* **Material supplied**
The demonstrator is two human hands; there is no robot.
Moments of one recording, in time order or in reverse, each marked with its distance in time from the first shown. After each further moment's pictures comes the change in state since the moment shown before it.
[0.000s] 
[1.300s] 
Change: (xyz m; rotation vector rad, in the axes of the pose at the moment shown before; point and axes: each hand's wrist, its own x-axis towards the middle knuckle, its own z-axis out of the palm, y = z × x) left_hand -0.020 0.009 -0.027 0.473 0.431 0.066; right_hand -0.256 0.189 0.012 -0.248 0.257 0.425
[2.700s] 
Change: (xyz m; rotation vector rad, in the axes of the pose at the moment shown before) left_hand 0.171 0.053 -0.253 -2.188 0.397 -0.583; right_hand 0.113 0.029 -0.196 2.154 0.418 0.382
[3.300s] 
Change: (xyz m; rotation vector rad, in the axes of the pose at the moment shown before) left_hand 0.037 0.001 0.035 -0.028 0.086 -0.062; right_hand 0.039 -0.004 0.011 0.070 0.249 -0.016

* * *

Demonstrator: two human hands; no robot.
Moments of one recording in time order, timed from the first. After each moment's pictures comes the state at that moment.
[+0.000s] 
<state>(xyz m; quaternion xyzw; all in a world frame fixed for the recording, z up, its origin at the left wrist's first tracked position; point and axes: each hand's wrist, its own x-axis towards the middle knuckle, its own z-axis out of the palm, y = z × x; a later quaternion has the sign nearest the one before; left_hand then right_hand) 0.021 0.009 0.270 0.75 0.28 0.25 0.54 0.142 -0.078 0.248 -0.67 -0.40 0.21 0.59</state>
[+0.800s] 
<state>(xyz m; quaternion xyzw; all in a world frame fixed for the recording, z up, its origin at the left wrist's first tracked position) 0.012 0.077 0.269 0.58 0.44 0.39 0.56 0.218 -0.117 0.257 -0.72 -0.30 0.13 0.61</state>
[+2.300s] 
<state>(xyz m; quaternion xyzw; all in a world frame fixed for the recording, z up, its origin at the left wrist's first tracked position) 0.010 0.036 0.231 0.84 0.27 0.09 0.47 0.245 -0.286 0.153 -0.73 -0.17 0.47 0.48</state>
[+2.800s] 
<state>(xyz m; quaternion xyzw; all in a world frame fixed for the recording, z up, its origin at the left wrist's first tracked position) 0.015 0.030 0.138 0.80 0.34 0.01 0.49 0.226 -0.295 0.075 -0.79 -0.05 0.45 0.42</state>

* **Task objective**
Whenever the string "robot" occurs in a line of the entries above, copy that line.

* **Exercise result**
The demonstrator is two human hands; there is no robot.
Demonstrator: two human hands; no robot.

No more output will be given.